ACTION ITEM: What you write must match, character for character, the lines from the one with "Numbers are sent" down to the one with "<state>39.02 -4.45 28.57" in the listing below, minus its pictures.
*** TASK MATERIAL ***
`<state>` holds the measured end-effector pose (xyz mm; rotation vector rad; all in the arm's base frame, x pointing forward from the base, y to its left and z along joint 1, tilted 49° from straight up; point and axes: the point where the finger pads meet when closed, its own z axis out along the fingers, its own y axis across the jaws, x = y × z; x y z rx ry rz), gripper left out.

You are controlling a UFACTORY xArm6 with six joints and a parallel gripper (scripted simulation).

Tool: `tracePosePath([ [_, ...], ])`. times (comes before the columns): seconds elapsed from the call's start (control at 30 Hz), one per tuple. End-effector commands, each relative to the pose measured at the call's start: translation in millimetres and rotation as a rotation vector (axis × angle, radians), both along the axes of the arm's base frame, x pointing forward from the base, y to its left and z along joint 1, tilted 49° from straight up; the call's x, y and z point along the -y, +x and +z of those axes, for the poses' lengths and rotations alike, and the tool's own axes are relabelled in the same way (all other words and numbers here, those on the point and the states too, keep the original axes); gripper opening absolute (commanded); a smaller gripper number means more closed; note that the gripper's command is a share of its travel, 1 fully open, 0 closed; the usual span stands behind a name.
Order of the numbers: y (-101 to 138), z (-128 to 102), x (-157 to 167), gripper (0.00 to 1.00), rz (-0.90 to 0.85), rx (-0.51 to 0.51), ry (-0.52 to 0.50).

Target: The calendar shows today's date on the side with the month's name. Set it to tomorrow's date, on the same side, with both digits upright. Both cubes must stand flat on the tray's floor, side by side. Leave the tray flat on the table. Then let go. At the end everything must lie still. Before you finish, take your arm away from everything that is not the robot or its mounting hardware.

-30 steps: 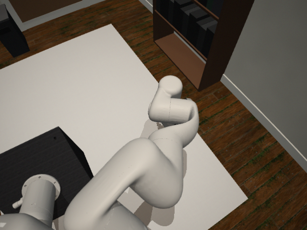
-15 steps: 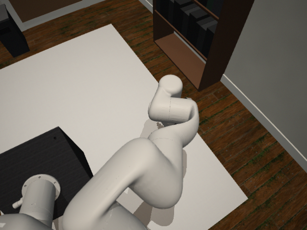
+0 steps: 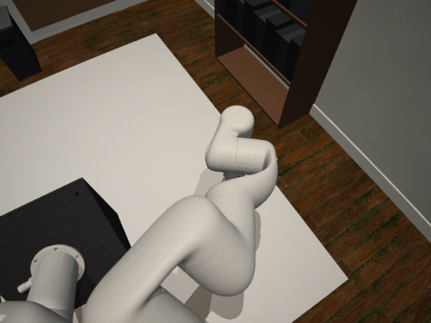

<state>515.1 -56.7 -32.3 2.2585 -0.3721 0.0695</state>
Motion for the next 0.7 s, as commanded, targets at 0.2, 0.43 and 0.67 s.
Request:
tracePosePath([
  [0.2,-8.7,2.7,-4.1,1.0,-0.2,0.247,-0.023],
  [0.43,-13.9,3.5,-5.4,1.0,-0.303,0.365,-0.034],
  [0.67,-20.9,4.5,-7.1,1.0,-0.441,0.522,-0.048],
])
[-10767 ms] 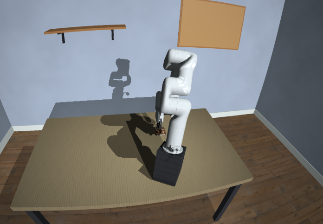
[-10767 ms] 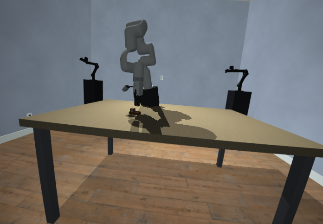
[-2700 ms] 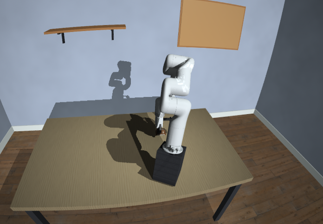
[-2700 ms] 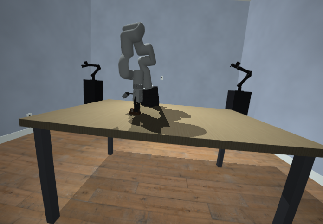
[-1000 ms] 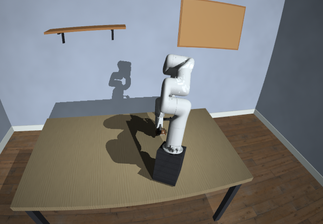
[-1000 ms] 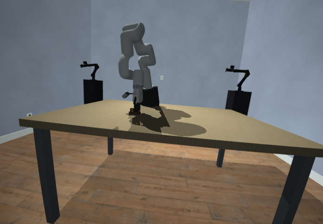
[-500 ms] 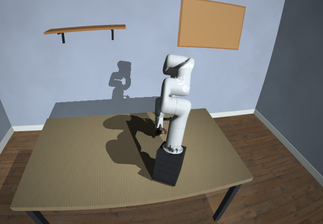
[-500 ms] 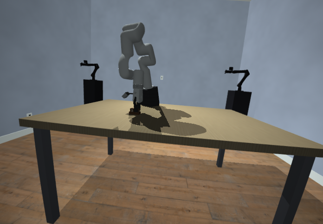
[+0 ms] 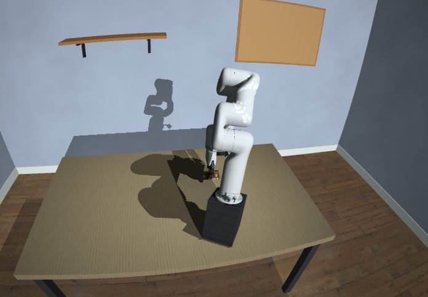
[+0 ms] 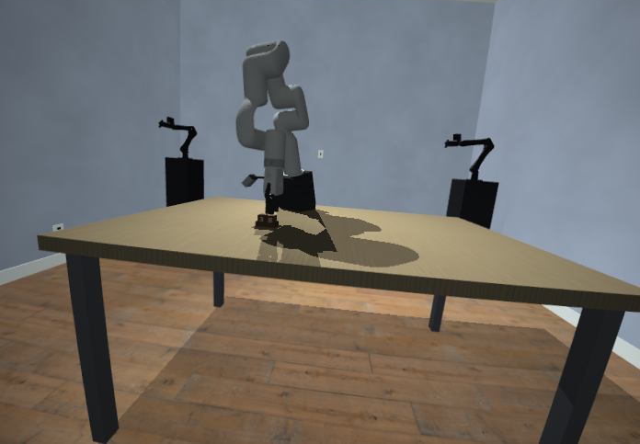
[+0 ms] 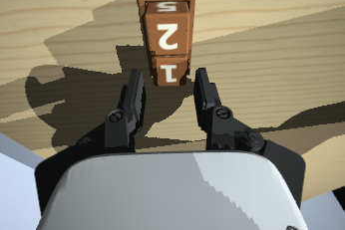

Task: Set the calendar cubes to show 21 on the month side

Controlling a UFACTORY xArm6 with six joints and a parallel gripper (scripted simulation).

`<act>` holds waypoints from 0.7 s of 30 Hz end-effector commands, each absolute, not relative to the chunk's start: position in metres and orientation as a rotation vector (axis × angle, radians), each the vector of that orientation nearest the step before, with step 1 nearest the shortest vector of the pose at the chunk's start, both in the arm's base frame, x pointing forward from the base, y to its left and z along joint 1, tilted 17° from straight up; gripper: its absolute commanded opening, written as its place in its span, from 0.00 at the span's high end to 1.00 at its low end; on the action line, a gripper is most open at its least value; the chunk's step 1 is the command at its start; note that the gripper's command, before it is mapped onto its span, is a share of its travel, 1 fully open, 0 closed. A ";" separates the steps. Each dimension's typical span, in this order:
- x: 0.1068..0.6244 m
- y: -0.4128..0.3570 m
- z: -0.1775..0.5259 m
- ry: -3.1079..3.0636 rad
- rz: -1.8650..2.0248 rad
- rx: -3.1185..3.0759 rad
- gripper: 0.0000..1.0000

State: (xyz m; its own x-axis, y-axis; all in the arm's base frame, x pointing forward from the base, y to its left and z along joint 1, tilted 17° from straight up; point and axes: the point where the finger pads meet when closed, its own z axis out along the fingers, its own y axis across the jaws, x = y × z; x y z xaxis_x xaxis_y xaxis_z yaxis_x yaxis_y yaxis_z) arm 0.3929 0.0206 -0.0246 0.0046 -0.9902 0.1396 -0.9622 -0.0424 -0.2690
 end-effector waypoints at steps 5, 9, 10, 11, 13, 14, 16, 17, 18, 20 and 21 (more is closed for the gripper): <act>0.387 0.024 0.001 2.110 -0.436 -2.162 0.51; 0.383 0.026 0.015 2.110 -0.436 -2.162 0.51; 0.382 0.027 0.018 2.110 -0.436 -2.162 0.51; 0.381 0.027 0.021 2.110 -0.436 -2.162 0.51; 0.380 0.028 0.026 2.110 -0.436 -2.162 0.51; 0.379 0.028 0.028 2.110 -0.436 -2.162 0.51; 0.379 0.028 0.031 2.110 -0.436 -2.162 0.51; 0.378 0.028 0.032 2.110 -0.436 -2.162 0.51; 0.378 0.029 0.032 2.110 -0.436 -2.162 0.51; 0.378 0.029 0.033 2.110 -0.436 -2.162 0.51; 0.378 0.029 0.033 2.110 -0.436 -2.162 0.51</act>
State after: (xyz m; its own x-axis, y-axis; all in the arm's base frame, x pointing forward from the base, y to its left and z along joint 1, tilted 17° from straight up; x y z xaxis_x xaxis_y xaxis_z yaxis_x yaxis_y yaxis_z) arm 0.3773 0.0286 0.0310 0.0036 -0.9897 0.1430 -0.9625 -0.0422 -0.2681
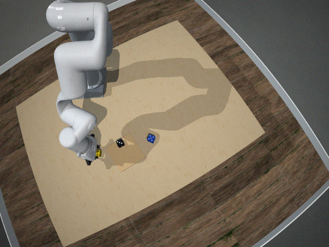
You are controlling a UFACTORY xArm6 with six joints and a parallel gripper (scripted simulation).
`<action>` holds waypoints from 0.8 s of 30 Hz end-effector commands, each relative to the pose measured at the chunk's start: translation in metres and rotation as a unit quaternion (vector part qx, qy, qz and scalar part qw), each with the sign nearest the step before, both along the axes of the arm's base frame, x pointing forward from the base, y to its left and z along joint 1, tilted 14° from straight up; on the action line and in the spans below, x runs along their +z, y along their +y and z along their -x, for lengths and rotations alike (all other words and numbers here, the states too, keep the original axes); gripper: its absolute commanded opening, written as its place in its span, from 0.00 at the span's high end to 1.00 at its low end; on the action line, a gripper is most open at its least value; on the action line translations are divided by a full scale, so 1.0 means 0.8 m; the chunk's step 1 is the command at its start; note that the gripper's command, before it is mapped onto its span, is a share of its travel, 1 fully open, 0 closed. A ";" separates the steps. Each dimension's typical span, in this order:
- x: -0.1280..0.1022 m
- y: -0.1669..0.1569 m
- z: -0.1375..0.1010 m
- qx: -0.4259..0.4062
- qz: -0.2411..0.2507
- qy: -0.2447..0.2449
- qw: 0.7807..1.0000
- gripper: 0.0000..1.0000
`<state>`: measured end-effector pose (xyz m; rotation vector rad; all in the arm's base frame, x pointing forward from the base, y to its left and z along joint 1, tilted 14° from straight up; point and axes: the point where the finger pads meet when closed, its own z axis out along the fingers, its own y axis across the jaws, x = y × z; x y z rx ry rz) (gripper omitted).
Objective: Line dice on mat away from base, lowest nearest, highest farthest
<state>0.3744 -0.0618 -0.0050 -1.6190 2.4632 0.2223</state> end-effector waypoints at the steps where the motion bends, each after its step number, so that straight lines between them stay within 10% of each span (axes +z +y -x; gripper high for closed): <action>1: 0.001 -0.001 -0.002 0.000 0.001 -0.002 1.000 0.53; 24: -0.023 0.005 -0.004 0.000 0.000 -0.002 1.000 0.53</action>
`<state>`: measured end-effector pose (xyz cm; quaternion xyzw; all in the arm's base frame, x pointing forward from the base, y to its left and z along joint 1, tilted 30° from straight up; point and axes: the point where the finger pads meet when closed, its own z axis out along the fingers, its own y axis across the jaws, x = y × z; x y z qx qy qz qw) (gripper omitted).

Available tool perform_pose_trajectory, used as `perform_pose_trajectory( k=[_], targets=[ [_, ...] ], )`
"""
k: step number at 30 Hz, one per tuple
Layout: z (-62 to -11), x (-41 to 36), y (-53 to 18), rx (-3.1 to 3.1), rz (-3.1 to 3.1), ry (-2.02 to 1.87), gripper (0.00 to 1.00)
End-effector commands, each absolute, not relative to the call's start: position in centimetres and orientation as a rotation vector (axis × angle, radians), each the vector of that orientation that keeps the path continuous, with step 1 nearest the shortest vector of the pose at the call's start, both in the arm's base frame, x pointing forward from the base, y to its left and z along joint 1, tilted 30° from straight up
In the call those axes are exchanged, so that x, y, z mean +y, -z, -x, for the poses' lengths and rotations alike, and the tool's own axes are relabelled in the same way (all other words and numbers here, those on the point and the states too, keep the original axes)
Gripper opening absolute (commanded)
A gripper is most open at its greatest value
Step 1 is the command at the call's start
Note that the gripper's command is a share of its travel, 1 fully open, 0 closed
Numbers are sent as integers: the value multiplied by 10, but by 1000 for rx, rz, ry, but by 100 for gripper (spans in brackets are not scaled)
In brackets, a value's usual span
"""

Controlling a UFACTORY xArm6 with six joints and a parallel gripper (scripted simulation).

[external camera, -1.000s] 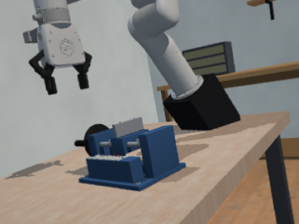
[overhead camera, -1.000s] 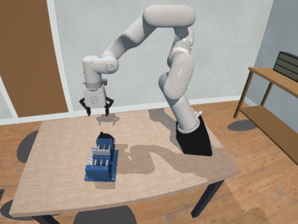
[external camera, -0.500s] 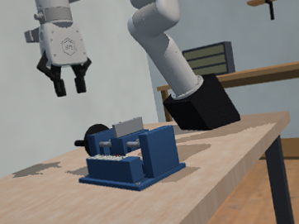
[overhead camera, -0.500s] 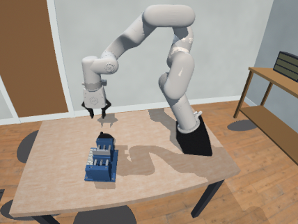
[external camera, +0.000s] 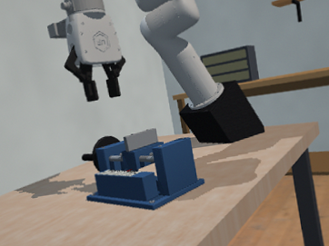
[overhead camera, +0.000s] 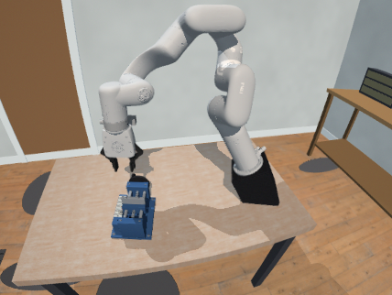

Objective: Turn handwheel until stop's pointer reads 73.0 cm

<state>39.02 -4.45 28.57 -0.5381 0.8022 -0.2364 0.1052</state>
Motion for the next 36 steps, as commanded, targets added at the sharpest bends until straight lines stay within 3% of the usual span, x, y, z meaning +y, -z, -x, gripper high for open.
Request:
perform_pose_trajectory(
  k=[1,9,36],
  targets=[
    [-412,-1,-282,2376,1579,710,57],
    [-438,57,-276,2376,1579,710,57],
    [-461,50,-234,2376,1579,710,57]
  ],
)
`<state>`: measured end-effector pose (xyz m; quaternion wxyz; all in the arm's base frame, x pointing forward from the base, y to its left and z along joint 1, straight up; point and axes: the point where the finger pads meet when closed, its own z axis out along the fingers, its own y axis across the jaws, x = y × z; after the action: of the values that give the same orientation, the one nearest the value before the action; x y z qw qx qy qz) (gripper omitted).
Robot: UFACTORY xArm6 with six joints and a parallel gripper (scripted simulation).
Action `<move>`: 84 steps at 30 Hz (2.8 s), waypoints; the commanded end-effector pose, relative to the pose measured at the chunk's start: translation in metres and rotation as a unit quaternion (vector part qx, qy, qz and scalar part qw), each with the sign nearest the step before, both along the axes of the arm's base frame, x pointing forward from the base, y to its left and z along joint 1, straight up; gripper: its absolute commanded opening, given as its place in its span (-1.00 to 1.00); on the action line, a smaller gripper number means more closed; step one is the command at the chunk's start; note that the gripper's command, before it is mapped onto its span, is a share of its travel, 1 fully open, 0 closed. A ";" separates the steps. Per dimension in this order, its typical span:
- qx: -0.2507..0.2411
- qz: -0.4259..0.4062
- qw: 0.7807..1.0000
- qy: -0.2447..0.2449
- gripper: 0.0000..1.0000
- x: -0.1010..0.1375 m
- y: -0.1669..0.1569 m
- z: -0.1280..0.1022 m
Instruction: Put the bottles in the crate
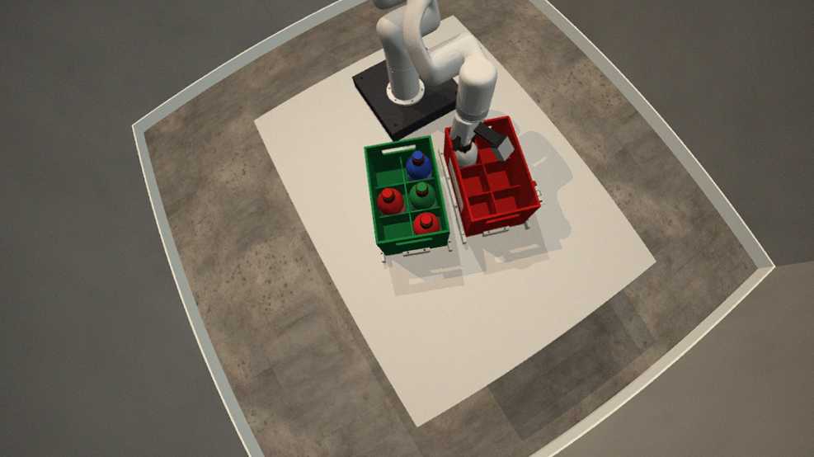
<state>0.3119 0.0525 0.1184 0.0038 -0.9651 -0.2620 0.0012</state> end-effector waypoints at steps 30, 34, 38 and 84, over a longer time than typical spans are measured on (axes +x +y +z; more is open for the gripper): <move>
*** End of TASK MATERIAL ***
REPLY TO THE EXERCISE:
Numbers are sent as integers: the value multiplied by 10, but by 1000 for rx, rz, ry, but by 100 for gripper (spans in brackets are not scaled)
In brackets, a value's usual span
"""

Controlling a UFACTORY xArm6 with six joints and a parallel gripper (scripted simulation).

[external camera, -1.000s] 
[overhead camera, -1.000s] 
[external camera, -0.500s] 
[overhead camera, -0.500s] 
[external camera, +0.000s] 
[overhead camera, +0.000s] 

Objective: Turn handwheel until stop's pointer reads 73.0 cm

<state>39.02 -4.45 28.57 -0.5381 0.8022 -0.2364 0.1052</state>

Besides this answer, the exercise requires nothing else.